The OFR now is early into a similar effort to get data on annual stress tests run by the Fed. Dodd-Frank directed the OFR to weigh the efficacy of the tests, which consider how banks would fare in a crisis. But it does not have the Fed data yet.
"The OFR should do whatever it takes to gain access to the data collected by the Federal Reserve, the Office of the Comptroller of the Currency and the Federal Deposit Insurance Corp to execute the Dodd-Frank mandated stress tests," the office's outside advisory group wrote in August.
Berner said the office would seek an MOU with the Fed to share the data, but to date it has not made a formal request.
The office is still in its early stages, and many of its supporters remain optimistic about the office's potential.
They point to the OFR's work on an international effort to create unique identifiers for financial institutions that would be used like barcodes to track activities.
"My analysis is that without the OFR, that probably just wouldn't have happened," said Small, the economist who helped push for the office. "That's a first, critically important step in making the financial system machine-readable."
But the OFR is also still working to staff up and, at times, struggles to compete for talent within the government.
The Fed, which has huge cachet among economists looking for government experience, launched its own research unit around the same time as the OFR. It pays better, too.
The OFR's advisory panel said a PhD making around $200,000 a year at the Fed would get less than $120,000 at the OFR. The OFR needs to boost pay, the outside group said, or "it is doubtful that the OFR will be able to attract the talent that it needs to fulfill its research mission."
Berner said the office's pay practices are evolving, and it is "making the changes we need to make" to hire more.
Still, the unit needs more top-tier talent and critical data if it is to spot the next crisis before it lands.
"The OFR has a strong potential.

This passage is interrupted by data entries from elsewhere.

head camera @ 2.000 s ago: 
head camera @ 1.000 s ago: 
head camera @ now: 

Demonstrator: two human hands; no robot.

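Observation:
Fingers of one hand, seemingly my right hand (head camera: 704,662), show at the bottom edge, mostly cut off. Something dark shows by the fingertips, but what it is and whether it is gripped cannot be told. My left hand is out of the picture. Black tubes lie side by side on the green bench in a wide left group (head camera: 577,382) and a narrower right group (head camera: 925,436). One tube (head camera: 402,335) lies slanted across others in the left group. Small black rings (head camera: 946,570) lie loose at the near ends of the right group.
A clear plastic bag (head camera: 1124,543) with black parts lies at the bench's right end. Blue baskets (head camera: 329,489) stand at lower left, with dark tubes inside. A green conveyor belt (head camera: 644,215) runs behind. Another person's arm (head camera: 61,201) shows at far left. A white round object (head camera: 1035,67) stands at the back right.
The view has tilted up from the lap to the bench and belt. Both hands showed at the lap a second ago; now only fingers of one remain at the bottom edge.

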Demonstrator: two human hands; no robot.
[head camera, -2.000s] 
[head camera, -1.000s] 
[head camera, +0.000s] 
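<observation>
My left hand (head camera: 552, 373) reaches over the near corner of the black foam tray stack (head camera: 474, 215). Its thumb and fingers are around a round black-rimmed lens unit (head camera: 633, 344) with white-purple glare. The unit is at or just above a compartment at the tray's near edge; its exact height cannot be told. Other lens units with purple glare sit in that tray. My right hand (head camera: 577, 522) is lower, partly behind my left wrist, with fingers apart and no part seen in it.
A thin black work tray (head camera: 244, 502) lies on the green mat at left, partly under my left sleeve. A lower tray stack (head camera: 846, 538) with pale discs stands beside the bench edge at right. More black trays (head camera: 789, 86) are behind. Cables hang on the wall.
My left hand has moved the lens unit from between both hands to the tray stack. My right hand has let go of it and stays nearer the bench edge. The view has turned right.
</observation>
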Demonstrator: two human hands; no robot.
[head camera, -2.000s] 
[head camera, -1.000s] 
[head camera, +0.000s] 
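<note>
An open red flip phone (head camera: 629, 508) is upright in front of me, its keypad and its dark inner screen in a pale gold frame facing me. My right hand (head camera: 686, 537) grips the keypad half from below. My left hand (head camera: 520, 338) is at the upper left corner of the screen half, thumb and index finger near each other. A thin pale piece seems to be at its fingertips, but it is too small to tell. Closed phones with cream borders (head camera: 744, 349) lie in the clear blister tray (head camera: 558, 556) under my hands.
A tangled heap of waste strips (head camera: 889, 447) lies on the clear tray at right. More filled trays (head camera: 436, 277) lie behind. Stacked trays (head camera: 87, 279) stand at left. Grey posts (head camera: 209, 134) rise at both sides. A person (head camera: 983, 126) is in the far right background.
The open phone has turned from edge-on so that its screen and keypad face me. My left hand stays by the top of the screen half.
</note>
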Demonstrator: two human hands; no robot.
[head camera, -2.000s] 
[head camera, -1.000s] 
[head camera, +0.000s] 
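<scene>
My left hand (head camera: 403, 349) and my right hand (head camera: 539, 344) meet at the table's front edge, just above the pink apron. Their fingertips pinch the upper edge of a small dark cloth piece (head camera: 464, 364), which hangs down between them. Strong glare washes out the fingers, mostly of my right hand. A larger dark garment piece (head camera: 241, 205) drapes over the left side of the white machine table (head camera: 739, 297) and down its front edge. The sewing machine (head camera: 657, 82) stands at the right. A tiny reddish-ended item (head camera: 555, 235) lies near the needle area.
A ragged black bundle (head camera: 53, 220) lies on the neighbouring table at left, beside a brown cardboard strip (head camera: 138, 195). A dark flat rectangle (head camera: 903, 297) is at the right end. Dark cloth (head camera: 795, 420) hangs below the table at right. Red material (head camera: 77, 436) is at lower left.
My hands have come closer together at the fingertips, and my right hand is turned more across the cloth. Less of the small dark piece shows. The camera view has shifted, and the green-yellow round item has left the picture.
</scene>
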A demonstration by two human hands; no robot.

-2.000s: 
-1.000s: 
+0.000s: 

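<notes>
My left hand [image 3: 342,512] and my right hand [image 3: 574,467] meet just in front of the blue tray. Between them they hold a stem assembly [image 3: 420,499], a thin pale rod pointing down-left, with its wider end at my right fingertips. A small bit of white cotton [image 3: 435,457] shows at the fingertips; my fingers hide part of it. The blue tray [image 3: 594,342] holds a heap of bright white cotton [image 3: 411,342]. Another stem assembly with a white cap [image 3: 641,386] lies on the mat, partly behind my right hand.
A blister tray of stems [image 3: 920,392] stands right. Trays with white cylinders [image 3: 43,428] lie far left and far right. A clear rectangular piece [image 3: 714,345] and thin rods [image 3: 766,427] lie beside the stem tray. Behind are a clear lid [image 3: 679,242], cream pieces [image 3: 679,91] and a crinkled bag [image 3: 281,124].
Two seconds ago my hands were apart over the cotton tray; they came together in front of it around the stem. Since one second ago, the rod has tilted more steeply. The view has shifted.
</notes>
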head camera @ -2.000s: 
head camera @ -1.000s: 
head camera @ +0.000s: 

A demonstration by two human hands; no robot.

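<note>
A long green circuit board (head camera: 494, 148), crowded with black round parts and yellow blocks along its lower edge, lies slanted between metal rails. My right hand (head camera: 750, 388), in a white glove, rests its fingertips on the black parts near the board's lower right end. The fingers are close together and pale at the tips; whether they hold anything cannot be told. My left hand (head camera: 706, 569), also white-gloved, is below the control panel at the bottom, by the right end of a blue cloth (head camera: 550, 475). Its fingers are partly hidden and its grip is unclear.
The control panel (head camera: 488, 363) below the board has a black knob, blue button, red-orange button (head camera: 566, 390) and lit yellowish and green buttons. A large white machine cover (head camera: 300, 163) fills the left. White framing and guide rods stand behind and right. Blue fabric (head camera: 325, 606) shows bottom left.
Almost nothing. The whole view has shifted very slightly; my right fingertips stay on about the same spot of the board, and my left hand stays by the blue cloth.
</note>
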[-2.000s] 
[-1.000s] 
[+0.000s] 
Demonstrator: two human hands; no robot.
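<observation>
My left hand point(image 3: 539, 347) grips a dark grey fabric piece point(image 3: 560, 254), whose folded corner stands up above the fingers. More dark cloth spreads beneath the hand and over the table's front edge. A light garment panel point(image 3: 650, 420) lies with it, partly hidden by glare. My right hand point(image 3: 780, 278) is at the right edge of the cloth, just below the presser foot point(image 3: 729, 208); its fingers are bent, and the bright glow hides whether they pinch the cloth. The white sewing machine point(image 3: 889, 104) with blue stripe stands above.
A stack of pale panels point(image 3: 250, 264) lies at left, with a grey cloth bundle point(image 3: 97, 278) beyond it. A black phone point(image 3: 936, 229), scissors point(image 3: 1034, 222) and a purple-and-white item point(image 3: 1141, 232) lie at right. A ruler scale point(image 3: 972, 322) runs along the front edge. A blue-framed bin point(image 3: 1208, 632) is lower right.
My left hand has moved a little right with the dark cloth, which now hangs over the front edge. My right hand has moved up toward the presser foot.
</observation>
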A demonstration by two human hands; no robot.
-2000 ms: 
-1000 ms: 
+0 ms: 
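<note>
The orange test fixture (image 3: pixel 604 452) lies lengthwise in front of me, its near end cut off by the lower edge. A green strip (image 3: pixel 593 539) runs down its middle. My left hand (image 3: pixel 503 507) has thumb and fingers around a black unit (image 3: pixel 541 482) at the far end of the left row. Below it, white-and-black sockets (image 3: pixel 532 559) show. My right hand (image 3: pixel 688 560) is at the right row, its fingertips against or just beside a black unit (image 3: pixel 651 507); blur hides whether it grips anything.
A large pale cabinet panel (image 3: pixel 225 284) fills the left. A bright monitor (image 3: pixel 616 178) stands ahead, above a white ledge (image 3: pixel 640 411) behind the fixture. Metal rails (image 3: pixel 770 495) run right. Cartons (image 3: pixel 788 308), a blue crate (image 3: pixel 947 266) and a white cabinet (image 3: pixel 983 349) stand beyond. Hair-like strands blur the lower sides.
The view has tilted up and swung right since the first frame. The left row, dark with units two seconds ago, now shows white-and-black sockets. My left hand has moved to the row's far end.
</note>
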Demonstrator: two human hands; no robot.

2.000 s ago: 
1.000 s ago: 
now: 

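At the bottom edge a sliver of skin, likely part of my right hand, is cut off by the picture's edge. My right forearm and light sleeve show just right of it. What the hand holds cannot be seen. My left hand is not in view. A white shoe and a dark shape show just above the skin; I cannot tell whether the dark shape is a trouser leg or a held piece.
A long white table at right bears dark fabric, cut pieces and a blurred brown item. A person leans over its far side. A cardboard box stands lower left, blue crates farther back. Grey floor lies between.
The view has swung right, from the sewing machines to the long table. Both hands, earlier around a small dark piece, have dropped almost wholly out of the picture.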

It's unencumbered by regulatory responsibilities. It has funding. It has access," said Andrei Kirilenko, a former chief economist at the Commodity Futures Trading Commission who is now at the business school for the Massachusetts Institute of Technology.
"But for a variety of operational reasons, it seems to have not been able realize its potential," he said. "I'd really like to see this office succeed and have it become a center of excellence for systemic risk."